=== Begin Enclosure ===

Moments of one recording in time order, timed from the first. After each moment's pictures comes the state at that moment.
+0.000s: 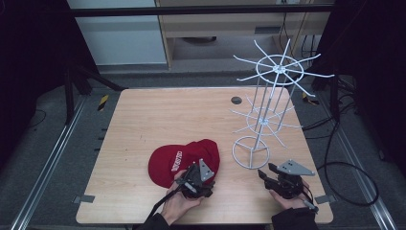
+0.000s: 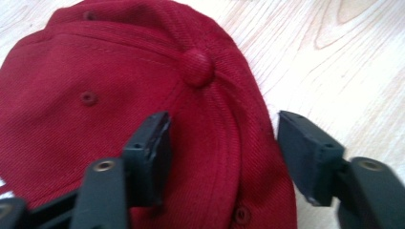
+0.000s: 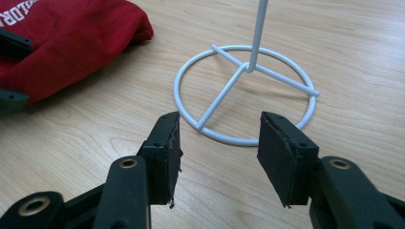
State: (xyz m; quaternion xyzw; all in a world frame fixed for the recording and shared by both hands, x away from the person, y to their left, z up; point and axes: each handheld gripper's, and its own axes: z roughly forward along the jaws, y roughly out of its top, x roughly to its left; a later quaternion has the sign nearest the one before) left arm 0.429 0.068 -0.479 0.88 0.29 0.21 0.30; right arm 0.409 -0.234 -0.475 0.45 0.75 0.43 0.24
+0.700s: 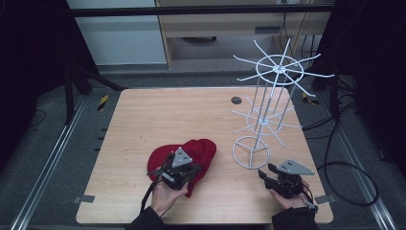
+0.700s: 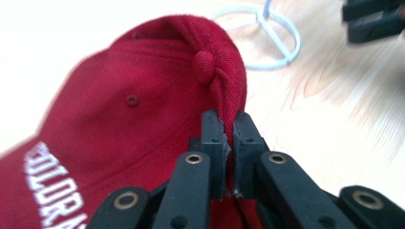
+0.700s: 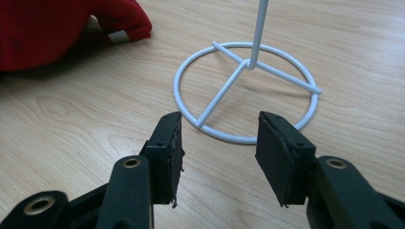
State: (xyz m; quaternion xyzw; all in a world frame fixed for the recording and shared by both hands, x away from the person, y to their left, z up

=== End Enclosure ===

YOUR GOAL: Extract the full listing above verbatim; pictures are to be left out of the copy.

RESPONSE TO THE EXERCISE:
Moments of one recording in time order, timed from the first. After each moment's pictures comes the state at that moment.
+0.000s: 
+0.000s: 
+0.000s: 
State: (xyz m; quaternion xyzw; all in a world frame fixed for the recording and shared by both hands, x away from the person, y to their left, z up; point and axes: each handheld gripper's, and its own axes: z roughly forward along the jaws, y roughly out of its top, x roughly to its left; a later quaternion has the sign nearest the one before) left arm 0.429 0.068 -0.479 0.88 0.29 0.21 0.30; right arm 0.409 -0.234 -0.475 0.45 0.75 0.43 0.24
+0.700s: 
+0.700s: 
+0.700s: 
State: (xyz m; quaternion xyzw; all in a world frame fixed for the recording and shared by both hands, x away from the person, y to their left, z up

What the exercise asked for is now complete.